Yoshua Bengio, one of the founders of the modern deep learning movement, put the stakes plainly in the MIT Tech Review eBook: "If we continue on the current path of building agentic systems, we are basically playing Russian roulette with humanity." Alan Chan, a researcher at the GovAI research center, offered a more structural critique: "We are just not really sure about the extent to which AI agents will both understand and care about human instructions."
Dawn Song, a professor at UC Berkeley who has worked extensively on AI security, told MIT Tech Review: "Agents are the next frontier, and we need to figure out how to make them work safely and securely." That framing is now conventional wisdom. What has not become conventional is the implementation.

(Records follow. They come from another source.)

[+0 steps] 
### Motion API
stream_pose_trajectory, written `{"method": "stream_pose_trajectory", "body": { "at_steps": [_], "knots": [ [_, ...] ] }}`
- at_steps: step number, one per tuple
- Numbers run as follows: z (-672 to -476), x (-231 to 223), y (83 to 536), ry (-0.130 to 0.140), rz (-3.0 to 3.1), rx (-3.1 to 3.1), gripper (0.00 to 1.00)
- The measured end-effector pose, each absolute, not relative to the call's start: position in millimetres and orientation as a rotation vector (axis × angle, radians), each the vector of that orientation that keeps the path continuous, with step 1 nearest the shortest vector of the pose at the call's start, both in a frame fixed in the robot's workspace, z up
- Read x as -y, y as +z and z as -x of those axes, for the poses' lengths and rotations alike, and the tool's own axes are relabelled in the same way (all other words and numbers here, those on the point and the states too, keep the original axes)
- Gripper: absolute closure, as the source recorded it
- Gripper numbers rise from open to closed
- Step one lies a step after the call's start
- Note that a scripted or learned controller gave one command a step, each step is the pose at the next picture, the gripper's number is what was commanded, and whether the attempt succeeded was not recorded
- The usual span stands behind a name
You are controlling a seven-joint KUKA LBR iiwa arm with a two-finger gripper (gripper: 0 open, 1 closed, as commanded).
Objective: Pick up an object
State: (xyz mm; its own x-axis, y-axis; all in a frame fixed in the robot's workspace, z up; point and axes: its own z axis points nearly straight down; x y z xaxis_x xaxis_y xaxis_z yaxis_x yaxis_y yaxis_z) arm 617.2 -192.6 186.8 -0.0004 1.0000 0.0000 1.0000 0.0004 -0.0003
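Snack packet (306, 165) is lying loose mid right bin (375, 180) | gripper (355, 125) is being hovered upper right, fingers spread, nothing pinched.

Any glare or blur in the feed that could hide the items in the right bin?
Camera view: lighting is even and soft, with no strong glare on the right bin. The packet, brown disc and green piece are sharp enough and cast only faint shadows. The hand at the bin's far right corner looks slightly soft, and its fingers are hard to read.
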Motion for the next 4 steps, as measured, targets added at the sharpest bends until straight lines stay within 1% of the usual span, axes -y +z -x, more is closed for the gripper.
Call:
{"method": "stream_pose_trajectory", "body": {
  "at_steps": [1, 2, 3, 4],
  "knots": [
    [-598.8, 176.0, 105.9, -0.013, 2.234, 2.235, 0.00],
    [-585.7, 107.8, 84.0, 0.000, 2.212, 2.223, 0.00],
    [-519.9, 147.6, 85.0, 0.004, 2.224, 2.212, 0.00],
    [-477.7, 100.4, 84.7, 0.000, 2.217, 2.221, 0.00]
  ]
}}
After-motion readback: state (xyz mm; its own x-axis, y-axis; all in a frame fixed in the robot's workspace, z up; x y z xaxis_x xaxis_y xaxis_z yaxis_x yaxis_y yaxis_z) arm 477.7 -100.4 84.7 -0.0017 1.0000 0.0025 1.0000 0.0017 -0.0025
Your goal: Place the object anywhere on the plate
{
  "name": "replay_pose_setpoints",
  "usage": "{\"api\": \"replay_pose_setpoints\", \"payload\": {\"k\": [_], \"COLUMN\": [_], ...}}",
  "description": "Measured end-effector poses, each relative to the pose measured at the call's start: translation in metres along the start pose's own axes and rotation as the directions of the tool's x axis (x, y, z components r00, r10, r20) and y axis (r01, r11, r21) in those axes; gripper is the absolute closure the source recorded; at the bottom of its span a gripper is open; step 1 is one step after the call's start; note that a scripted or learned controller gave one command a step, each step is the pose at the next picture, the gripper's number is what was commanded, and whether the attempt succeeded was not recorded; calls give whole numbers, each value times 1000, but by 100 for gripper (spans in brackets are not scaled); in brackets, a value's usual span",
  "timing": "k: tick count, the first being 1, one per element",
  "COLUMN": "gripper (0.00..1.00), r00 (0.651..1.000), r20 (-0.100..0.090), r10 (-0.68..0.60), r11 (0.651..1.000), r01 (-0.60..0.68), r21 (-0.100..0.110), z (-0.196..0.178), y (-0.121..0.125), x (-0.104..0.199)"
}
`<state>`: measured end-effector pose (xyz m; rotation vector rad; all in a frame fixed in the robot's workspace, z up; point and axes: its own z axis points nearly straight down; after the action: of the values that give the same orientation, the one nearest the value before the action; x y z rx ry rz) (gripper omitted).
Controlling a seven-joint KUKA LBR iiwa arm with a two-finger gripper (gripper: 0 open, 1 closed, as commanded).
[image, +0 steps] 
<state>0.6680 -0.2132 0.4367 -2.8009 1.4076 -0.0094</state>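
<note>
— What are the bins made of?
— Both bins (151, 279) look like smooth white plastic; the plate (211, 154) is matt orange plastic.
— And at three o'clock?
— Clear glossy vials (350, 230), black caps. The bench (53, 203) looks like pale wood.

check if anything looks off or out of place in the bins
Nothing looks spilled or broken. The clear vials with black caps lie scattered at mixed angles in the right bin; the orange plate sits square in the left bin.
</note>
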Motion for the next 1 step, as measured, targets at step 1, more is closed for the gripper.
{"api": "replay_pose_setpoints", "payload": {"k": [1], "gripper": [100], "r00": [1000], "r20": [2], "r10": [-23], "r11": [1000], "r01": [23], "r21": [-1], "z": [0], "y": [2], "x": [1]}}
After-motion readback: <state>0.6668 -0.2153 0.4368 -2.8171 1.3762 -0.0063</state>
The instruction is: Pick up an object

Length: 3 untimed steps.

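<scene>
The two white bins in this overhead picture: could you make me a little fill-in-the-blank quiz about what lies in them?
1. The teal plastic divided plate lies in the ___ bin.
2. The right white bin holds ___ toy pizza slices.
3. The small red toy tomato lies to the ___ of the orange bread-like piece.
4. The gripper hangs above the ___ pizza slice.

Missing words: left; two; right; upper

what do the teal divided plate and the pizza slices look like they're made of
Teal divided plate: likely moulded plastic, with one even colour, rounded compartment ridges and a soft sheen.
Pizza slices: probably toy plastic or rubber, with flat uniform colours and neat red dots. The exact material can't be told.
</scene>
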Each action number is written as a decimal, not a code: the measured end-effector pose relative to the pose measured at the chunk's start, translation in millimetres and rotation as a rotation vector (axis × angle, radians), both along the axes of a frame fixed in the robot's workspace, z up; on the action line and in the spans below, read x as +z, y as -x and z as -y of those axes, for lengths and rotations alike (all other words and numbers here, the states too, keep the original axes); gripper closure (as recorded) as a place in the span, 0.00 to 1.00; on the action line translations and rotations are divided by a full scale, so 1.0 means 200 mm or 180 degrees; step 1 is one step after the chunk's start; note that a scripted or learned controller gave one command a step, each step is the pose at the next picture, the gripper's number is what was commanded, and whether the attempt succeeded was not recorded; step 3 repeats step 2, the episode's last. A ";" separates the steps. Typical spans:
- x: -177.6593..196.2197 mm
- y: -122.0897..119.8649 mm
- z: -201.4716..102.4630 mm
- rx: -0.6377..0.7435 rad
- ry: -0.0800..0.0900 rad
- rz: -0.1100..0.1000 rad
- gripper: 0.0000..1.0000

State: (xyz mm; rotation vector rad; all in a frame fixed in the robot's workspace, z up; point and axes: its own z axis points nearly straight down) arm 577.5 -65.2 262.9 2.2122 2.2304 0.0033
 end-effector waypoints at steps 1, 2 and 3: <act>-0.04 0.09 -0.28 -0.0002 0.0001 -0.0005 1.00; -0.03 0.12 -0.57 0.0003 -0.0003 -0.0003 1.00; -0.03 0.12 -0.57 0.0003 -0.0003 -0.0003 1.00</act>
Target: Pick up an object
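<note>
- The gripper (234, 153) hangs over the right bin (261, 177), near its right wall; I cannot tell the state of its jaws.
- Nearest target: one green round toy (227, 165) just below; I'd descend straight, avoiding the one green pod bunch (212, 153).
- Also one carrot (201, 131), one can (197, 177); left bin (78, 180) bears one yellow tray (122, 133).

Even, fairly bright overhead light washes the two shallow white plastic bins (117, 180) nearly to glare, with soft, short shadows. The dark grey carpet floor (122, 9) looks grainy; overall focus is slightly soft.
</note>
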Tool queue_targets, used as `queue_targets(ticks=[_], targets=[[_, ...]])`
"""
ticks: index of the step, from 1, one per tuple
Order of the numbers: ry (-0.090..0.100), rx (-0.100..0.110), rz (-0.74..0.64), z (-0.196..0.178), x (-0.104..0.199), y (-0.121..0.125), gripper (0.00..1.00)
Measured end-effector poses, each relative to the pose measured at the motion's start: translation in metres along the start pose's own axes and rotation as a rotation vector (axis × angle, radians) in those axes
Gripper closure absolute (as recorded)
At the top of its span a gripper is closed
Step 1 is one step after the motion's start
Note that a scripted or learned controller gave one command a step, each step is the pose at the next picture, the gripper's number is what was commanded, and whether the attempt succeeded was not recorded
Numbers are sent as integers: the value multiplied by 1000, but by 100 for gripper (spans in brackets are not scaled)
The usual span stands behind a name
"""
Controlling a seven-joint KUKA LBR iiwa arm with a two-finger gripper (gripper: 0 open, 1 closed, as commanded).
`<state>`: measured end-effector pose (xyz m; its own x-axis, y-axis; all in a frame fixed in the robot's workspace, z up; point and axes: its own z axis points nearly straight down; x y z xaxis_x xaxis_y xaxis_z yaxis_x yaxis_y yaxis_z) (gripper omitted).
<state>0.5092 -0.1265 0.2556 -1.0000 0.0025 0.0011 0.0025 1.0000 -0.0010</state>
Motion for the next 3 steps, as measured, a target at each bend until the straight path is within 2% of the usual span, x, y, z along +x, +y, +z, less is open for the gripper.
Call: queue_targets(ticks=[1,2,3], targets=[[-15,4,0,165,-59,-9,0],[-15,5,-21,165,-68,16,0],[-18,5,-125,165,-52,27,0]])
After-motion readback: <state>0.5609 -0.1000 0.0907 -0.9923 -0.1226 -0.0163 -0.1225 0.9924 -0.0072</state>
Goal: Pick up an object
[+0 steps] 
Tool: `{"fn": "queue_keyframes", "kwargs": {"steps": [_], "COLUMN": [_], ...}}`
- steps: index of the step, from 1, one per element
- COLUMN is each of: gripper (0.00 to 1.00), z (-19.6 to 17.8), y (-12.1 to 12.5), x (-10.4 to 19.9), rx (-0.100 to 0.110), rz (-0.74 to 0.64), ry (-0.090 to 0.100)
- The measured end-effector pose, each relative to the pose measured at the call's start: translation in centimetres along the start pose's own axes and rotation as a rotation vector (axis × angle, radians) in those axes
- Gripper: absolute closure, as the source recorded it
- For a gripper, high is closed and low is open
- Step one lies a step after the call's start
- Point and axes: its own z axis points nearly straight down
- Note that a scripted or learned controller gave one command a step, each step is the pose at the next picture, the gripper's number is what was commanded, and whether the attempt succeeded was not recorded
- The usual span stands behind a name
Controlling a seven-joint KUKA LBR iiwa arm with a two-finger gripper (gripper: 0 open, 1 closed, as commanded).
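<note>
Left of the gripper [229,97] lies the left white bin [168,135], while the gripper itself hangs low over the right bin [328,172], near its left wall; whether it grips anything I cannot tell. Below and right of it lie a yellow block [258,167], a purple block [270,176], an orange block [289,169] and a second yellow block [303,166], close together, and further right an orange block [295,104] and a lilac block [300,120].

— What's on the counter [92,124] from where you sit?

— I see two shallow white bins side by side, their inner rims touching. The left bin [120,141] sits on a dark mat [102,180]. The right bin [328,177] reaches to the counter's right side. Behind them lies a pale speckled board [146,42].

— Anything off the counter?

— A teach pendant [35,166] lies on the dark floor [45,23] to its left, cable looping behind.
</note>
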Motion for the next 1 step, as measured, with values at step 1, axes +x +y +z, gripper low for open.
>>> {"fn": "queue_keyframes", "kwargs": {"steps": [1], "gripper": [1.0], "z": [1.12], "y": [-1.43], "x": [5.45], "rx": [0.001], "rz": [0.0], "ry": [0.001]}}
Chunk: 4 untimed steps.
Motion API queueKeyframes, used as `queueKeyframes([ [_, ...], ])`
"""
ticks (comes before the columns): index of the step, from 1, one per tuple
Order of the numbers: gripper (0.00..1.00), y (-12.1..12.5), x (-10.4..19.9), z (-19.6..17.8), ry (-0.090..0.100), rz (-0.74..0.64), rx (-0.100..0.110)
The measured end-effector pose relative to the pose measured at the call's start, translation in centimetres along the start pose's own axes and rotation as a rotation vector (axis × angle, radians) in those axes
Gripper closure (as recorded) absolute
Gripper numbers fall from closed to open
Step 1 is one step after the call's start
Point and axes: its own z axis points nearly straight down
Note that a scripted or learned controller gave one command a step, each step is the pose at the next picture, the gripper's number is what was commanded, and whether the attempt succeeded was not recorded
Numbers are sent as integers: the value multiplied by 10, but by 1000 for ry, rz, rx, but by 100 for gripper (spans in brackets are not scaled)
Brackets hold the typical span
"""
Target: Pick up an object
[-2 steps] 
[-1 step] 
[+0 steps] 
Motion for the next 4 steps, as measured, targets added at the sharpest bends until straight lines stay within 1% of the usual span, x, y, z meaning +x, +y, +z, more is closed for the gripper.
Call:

The technical limits that nobody is building around
There is a reliability constraint that gets less attention than it deserves. Muralidhar Krishnaprasad, chief technology officer of Salesforce's Agentforce platform, recently noted that AI model reliability begins to degrade when a model is asked to follow more than about eight distinct instructions. This is not a hard ceiling, but it is a signal that the architecture of instruction-following agents has practical limits that production deployments routinely exceed.
The 37-agent average across organizations suggests that real-world agent deployments are not small, constrained experiments. They are complex, multi-step workflows being assembled by teams that are largely making up their security posture as they go. Only 23 percent of organizations have a formal, enterprise-wide strategy for agent identity management, per the Strata/CSA data.
Forty percent are increasing identity and security budgets specifically to address agent risks. That investment is necessary. Whether it is sufficient is another question. Google DeepMind has proposed five requirements for safe agent delegation: dynamic capability assessment, adaptive task reassignment, structural transparency through monitoring and audit trails, scalable coordination through market-like mechanisms, and systemic resilience to prevent cascading failure. Very few organizations are building toward all five.
The agents are deployed. The incidents are happening. The frameworks are being written. What is missing is the middle layer: the identity infrastructure, the audit trails, the human-in-the-loop checkpoints that turn an autonomous system from a liability into a manageable component of enterprise infrastructure. That gap is not a technology problem. It is a governance problem that technology has to solve.